I know this is a simple case, but your first option is much more readable than the second one. As long as the two query plans are comparable I'd always opt for the more maintainable SQL code which your first example is for me.
It depends on how good the database is at optimising the query.
If the database manages to optimise the second one into the first one, they are equally fast, otherwise the first one is faster.
The first one gives more freedom for the database to optimise the query. The second one suggests a specific order of doing things. Either the database is able to see past this and optimise it into a single query, or it will run the query as two separate queries with the subquery as an intermediate result.
A database like SQL Server keeps statistics on what the database tables contain, which it uses to determine how to execute the query in the most efficient way. For example, depending on what will elliminate most records it can either start with joining the tables or filtering the parents table on the condition. If you write a query that forces a specific order, that might not be the most efficient order.
I'd think the first. I'm not sure if the optimizer would use any indexes on the the derived table in the second query, or if it would copy out all the rows that match into memory before joining back to the children.
This is why you have DBAs. It depends entirely on the DBMS, and how your tables and indexes are configured, as to which one runs the fastest.
Database tuning is not a set-and-forget operation, it should be done regularly, as the data changes, to ensure your database runs at peak performance.
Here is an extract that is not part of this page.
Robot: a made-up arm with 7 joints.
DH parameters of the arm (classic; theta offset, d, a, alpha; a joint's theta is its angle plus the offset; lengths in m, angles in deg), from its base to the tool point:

The question is not really meaningful without specifying:
which DBMS you are asking about.
what indexes you have on the tables.
a host of other possible configuration items (which may also depend on the DBMS, such as clustering).
You should run both those queries through the query optimizer to see which one is fastest, then start using that one. That's assuming the difference in noticeable in the first place. If the difference is minimal, go for the easiest to read/maintain.
For me, in the second query you are saying, I don't trust the optimizer to optimize this query so I'll provide some 'hints'.
I'd say, trust the optimizer until it let's you down and only then consider trying to do the optimizer's job for it.